The designers of electronic devices, in particular mobile electronic devices, strive to create a rich, convenient, fast, and intuitive user interface. Providing feedback to a user who is interacting with a tool or device by the use of one or more fingers in the form of haptic feedback is useful towards these goals.
One form of haptic feedback is a mechanical click, motion, detent, or mechanical click. Most full-size and traditional keyboards provide a nonlinear keystroke excursion that gives this form of feedback. Another form of haptic feedback is a rhythmic shaking or vibration, sensed by a finger, hand, or other part of the body. For example, a fingertip may be used on a touch screen for data-input or feedback. Flight controls include a stick shaker.
One traditional method of generating haptic feedback comprises spinning an out-of-balance weight.
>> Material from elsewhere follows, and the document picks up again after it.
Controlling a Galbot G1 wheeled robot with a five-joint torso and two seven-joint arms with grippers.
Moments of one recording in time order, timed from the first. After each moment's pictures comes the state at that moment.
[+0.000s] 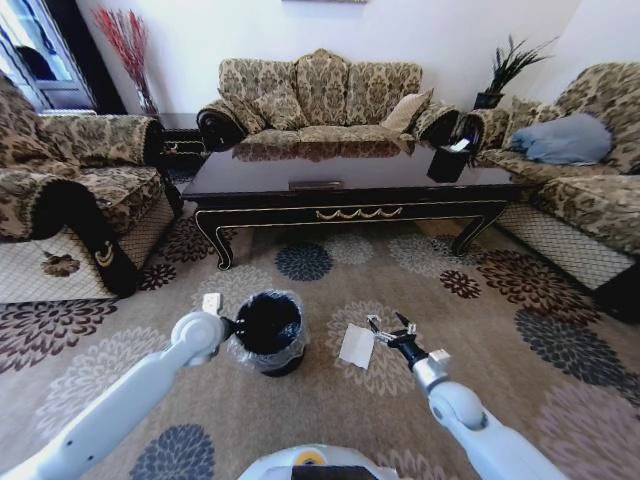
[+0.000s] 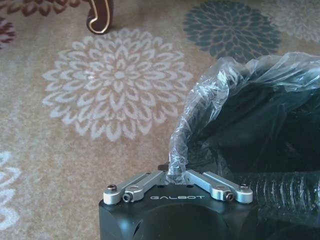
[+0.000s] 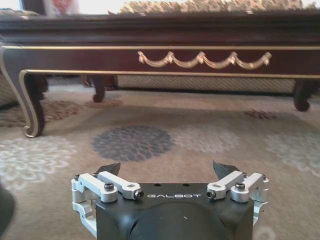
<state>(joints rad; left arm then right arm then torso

Another traditional method comprises an electromagnetic coil, or solenoid, to move an object that the user feels. The movement may be a single movement or it may be a repetitive movement which may be detected by the user as a vibration.
One form of prior art uses a small motor that includes an armature, copper wire winding(s), a rotating shaft, an elliptical or non-symmetric weight, and a power and control source. When the motor turns, the non-symmetric weight is spun or oscillated, which produces a vibration that either directly or indirectly is applied to a portion of the equipment or host device. The user then feels the oscillation or vibration. A disadvantage of this design is startup delay. Another disadvantage with this design is that the range of haptic feedback is limited to a single or small number of fixed frequencies. A third disadvantage is its relatively large size. A fourth disadvantage is relatively high cost that prevents practical applications that involve a large number of haptic devices within one piece of equipment. A fifth disadvantage is poor reliability. A sixth disadvantage is that only regular vibration may be produced.
In one embodiment of the current invention a working fluid inside a sealed vessel is vaporized to create a pressure increase with phase change. The pressure change causes mechanical motion. The working fluid may be vaporized in this way repeatedly, condensing in the intervening time intervals, causing a controlled haptic motion or vibration. There are some similarities of this approach with the method of creating ink droplets in ink jet print heads in which droplets are piezoelectrically vaporized to jump off of the print head or electroresistively heated to vaporize off the head.
In the current invention, in one embodiment, the working fluid is vaporized and condensed repeatedly to create a pressure/volume change with excursion and frequency that may be interpreted by touch or motion sensors in the skin or secondary muscle sensors in the body. This cycle also occurs in heat pipes, for a different inventive advantage.
In portable or mobile electronics, cost, space, reliability and power become major design issues. Advantages of this invention include lower cost, smaller size, more reliable operation, and less power consumption than traditional methods of generating haptic feedback.